Funding Universal Public Goods in the Globalized World: Who Will Carry the Tax Burden?

Sarah Berens & Ida Bastiaens (Fordham University)

Abstract

Globalizing and globalized economies often need to reform taxes to finance public services. Globalization necessarily implies declines in trade tax revenue as well as vulnerabilities to international market dynamics and firm competition that can affect domestic tax collections. The global pandemic highlights this dynamic as it has led to both a drop in global trade and an increase in need for public healthcare. Enacting tax reform is, however, a contentious task. We employ experiments in an original, randomized household survey of 1,008 individuals in Sao Paulo State, Brazil, in 2019, to assess preferences for increases in income, value added, or corporate taxes to fund the universal healthcare system. Statistical estimations reveal that, when expecting advancements from a trade deal with the European Union, the public broadly favors shifting the tax burden onto corporations. Yet, when distinguishing Brazilian trade winners versus trade losers using respondents’ income and sector of employment, winners prefer to shift the tax burden onto labor through the value-added tax.

Many reasons to ’not’ comply: How government corruption and weak state capacity erode the fiscal contract in Sub-Saharan Africa.

Sarah Berens & Armin von Schiller (German Development Institute)

Presented at EPSA, Milan, 2017

Abstract: In this paper, we explore how citizens’ perceptions of the state’s honesty and competence affect fiscal contracts.

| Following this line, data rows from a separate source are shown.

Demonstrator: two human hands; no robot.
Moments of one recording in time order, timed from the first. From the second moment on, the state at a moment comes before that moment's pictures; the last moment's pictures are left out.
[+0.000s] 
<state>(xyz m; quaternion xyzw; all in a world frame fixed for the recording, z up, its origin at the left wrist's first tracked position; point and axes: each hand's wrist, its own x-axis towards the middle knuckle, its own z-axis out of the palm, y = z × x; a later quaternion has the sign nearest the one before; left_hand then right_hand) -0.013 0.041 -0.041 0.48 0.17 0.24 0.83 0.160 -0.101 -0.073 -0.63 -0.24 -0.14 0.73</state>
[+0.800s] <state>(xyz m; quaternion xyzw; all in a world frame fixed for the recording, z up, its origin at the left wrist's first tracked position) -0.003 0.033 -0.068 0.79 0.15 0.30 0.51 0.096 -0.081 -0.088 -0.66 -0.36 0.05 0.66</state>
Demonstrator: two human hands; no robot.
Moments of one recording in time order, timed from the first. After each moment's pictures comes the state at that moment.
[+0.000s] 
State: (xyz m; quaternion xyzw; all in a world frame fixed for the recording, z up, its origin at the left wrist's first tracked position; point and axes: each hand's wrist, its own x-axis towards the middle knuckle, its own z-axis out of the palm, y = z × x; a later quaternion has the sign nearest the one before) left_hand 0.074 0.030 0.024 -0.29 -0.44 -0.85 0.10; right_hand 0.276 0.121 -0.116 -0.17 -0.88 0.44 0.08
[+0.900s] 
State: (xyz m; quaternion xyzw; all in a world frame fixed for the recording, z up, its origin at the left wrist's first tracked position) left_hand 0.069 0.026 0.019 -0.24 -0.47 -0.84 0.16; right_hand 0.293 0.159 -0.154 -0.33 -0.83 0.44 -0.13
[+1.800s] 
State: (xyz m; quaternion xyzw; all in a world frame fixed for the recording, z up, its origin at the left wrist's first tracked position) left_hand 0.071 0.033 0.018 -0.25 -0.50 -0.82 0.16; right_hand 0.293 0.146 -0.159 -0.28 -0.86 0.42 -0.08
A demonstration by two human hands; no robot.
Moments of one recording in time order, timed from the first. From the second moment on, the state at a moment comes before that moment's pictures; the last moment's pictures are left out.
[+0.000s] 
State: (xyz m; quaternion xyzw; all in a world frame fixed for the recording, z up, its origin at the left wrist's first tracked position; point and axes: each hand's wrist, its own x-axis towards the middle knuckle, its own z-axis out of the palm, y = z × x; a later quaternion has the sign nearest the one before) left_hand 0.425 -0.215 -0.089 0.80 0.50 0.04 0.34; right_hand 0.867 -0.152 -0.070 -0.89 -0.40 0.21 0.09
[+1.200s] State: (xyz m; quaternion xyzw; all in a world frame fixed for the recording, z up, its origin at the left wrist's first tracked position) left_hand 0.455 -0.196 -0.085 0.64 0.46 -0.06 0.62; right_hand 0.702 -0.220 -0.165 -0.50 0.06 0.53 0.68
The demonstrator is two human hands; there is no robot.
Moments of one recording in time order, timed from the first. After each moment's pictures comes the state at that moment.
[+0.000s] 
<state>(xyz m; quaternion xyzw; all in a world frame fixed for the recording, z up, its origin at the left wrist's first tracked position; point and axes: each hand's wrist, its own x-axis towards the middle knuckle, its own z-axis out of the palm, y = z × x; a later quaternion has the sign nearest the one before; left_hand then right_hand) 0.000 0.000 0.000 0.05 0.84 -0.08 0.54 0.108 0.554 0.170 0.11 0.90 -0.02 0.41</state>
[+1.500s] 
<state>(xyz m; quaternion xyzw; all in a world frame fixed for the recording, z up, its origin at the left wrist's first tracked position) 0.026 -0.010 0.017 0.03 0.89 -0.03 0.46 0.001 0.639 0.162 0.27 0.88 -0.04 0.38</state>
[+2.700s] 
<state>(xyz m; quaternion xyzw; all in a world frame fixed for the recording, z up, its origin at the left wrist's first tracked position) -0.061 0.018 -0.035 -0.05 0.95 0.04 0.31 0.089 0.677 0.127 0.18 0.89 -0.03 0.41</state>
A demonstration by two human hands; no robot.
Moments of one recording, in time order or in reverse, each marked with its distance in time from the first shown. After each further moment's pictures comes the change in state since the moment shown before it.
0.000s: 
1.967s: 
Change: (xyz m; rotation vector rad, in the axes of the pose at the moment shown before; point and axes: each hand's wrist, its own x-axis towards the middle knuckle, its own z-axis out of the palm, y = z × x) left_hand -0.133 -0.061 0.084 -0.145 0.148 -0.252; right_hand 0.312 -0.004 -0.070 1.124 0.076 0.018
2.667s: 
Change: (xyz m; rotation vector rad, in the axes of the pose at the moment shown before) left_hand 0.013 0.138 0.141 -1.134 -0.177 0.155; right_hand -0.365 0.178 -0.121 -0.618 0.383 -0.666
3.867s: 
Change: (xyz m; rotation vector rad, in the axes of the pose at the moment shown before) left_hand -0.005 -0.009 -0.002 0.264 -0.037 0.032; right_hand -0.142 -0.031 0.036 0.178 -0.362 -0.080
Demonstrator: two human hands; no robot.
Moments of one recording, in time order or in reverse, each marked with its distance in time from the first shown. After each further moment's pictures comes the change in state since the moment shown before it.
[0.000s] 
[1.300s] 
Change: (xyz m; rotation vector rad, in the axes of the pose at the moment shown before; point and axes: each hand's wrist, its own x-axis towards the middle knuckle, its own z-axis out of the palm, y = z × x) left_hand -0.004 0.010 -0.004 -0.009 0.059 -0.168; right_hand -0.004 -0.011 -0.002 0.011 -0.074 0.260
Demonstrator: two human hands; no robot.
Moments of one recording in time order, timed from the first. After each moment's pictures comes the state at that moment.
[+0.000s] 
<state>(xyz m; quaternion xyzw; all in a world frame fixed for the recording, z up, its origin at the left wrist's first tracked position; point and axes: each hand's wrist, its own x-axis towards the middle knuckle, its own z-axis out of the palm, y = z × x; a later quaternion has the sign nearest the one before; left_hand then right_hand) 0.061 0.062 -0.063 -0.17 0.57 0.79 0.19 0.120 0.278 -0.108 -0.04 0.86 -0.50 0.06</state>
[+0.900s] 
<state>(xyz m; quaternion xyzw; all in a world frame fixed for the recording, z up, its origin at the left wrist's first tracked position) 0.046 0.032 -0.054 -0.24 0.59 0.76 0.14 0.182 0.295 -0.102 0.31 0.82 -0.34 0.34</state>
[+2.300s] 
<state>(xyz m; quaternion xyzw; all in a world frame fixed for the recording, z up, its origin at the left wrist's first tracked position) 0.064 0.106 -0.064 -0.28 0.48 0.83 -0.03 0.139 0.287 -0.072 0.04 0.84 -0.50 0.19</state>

For such implicit contracts between taxpayers and the state to hold, citizens must accept the state as legitimate collector of taxes. Lack of acceptance can lead to tax evasion or tax flight. We analyze the relative empirical relevance of two rationales that might reduce individual acceptance of taxation through the state: the belief that the state is incapable of efficient usage of tax revenue versus the perception that public officials ‘abuse’ their authority for rent-seeking purposes. Citizens, we claim, are well aware of state limitations and, therefore, punish deviant behavior of public officials more strongly than state incapacity. This should however be particularly true for individuals from the lower social strata for whom rent-seeking behavior in the form of corruption is a more salient problem. We expect individuals from the middle and upper classes to be more concerned about capacity. Employing cross-sectional survey data from the Afrobarometer for 31 countries from Sub-Saharan Africa from 2011-2013 we are able to disentangle the effect of these two factors. We find that perceived corruption reduces acceptance for the state as legitimate collector of taxes. The findings support our intuition regarding the variability of the effect: especially the less educationally privileged have significantly lower acceptance for the state as collector of taxes when corruption is widespread. In contrast to our expectation, the incapacity effect is, however, greater in magnitude for the average individual compared to corruption. When confronted with incapacity, tax legitimacy decreases at a faster rate.